Pirates chairman Bob Nutting greets manager Clint Hurdle after he delivered his annual spring address to the Pirates this afternoon at Pirate City in Bradenton, Fla.
By Bill Brink / Pittsburgh Post-Gazette
BRADENTON, Fla. -- Visiting Pirates camp Wednesday, chairman Bob Nutting expressed approval of the team's offseason and the players on the current roster but acknowledged the need to "keep pushing."
"Were there some areas we talked about being able to build and supplement, whether it's right field or first base? Absolutely," Nutting said. "Are we in a strong position to go out and put a team I have faith that's going to not only compete but can excel in 2014? Absolutely."
Nutting spoke to the players and coaching staff Wednesday before workouts and had dinner Tuesday night with the coaches.
Spring Training Report: Owner Bob Nutting
Pittsburgh Pirates owner Bob Nutting talks to the media from the Pirates' spring training camp in Bradenton, Fla. (Video by Peter Diana; 2/19/2014)
"We're in a stronger place than we've been, but we need to be moving forward," Nutting said. "We need to get better. We can't be satisfied. Every team in the league, every team in baseball, is now aware of us and pushing forward."
The Pirates signed right-hander Edinson Volquez and brought back shortstop Clint Barmes in the offseason, spending a combined $7 million to do so. They also made some minor trades and minor league free-agent signings. The roster looks similar to the one the Pirates ended the 2013 season with, minus A.J. Burnett, Marlon Byrd and Justin Morneau, who left via free agency.
"I think the process was strong, the additions were strong," Nutting said.
Six weeks remain before opening day, so there is time to make a move.
"I think we're not at a point where we're over," Nutting said.
"As we showed last year, whether it's the trading deadline or after the trading deadline, I don't think we should ever be in a position where we say we're done and we go on autopilot."
Nutting echoed previous statements by general manager Neal Huntington regarding signing a player tied to draft-pick compensation as a result of declining a qualifying offer. Huntington has not ruled it out but said it is unlikely and would depend on the situation.

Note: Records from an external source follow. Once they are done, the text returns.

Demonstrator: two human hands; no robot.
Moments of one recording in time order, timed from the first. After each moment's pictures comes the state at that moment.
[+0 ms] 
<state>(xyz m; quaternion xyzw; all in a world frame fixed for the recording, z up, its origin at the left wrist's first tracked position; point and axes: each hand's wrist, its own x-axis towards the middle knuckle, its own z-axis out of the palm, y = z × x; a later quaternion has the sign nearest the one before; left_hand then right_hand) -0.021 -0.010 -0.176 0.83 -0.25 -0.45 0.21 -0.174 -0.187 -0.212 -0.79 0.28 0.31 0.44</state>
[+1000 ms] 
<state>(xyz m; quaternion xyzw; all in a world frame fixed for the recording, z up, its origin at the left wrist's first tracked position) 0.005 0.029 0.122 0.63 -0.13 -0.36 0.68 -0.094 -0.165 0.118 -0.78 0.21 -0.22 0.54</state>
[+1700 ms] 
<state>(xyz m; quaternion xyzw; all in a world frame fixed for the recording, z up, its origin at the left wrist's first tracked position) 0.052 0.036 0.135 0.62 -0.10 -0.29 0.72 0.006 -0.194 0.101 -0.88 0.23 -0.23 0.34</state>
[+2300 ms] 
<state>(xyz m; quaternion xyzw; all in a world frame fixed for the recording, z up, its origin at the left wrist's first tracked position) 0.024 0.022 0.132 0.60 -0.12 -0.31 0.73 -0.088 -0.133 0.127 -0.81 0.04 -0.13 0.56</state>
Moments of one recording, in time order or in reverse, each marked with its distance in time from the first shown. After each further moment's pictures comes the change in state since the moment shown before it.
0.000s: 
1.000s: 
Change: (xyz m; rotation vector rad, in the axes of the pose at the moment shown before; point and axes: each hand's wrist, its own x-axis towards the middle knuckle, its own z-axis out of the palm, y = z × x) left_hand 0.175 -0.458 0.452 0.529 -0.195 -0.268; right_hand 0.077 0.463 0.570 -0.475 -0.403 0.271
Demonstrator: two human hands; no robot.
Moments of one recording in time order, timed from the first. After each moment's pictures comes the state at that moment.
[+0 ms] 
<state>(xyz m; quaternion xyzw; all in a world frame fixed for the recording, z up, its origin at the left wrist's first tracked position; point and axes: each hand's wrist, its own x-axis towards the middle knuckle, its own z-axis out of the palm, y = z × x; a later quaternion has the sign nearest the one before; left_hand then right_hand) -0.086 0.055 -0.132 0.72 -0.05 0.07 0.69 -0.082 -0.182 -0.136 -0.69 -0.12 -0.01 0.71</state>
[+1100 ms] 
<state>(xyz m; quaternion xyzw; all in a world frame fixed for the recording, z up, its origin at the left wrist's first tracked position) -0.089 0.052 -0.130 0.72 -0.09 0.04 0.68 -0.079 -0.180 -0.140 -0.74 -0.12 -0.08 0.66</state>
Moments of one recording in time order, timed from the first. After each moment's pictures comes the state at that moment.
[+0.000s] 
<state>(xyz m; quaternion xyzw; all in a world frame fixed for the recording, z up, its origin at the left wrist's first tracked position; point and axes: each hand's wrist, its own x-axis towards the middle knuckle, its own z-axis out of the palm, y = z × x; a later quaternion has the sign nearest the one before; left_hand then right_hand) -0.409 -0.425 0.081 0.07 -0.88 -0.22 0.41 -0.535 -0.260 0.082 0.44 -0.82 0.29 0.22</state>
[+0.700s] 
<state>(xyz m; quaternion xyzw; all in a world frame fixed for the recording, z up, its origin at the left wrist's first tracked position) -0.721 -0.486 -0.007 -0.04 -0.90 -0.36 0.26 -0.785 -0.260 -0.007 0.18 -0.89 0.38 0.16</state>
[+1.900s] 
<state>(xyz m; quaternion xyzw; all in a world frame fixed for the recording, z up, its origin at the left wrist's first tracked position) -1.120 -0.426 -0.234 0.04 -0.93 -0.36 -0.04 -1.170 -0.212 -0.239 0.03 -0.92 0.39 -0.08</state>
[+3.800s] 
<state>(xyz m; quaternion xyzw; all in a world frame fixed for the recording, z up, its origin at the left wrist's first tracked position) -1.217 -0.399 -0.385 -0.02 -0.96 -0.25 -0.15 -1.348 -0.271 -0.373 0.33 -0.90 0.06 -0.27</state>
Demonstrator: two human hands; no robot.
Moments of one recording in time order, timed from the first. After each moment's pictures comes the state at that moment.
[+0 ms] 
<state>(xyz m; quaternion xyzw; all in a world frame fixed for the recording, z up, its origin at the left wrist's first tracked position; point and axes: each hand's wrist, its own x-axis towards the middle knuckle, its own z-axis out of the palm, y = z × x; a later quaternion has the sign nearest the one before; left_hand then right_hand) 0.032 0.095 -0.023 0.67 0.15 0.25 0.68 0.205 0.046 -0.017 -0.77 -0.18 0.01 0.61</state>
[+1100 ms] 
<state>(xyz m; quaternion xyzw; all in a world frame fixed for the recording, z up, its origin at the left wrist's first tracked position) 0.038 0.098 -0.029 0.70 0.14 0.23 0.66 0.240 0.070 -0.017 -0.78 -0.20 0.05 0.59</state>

"Nothing is off the table, but, at the same time, we need to be smart, we need to recognize that with a first-round draft pick, it's a meaningful source of talent for a team like the Pittsburgh Pirates," Nutting said.
Free-agent first baseman and designated hitter Kendrys Morales, shortstop Stephen Drew and right-hander Ervin Santana remain unsigned, partly because their acquisition also would dictate draft-pick compensation.
Nutting said it was too early to discuss exercising manager Clint Hurdle's 2015 club option or extending his contract. Hurdle and Huntington are entering the final year of their contracts, though each has a club option for 2015.
"We're early in spring training," Nutting said. "It's not a time to have that discussion or that announcement."
The Pirates extended Hurdle's contract almost exactly one year ago, in spring training.
"Having talked with both of them, I don't think that's the first topic on anybody's mind right now," Nutting said.
Hurdle, for his part, said an extension is not important to him.
There are still unknowns, Nutting said, regarding how much each team will receive from Major League Baseball's new national television contracts. The new Fox, TBS and ESPN deals are worth about $12 billion over eight years according to multiple reports, but diversions to MLB's central fund, MLB Advanced Media and streaming rights will dilute the payout to the teams. The yearly escalation of those diversions will further reduce the impact.
"We're going to make sure we're never focused on total dollars, but how do we really invest effectively so we're getting the right mix of our development system, the right mix of talent coming into the organization, and a real commitment to make sure that the 2014 team knows they're our top priority and we need to perform and win in Pittsburgh," Nutting said.
Nutting reiterated his stance that the organization should seek to improve internally -- meaning he would prefer, when adding to the major league roster via trade, to take on additional salary rather than part with young prospects -- but noted the need to be flexible.
"There's no question that it is easier and more impactful, especially at the trading deadline, to write an extra check rather than give up prospects," Nutting said. "At the same time, not everybody in the organization can stay in the organization."
Nutting pointed to Baseball America ranking the Pirates as the best minor league system in the league as an exciting part of the offseason and as a tangible result of the organizational plan.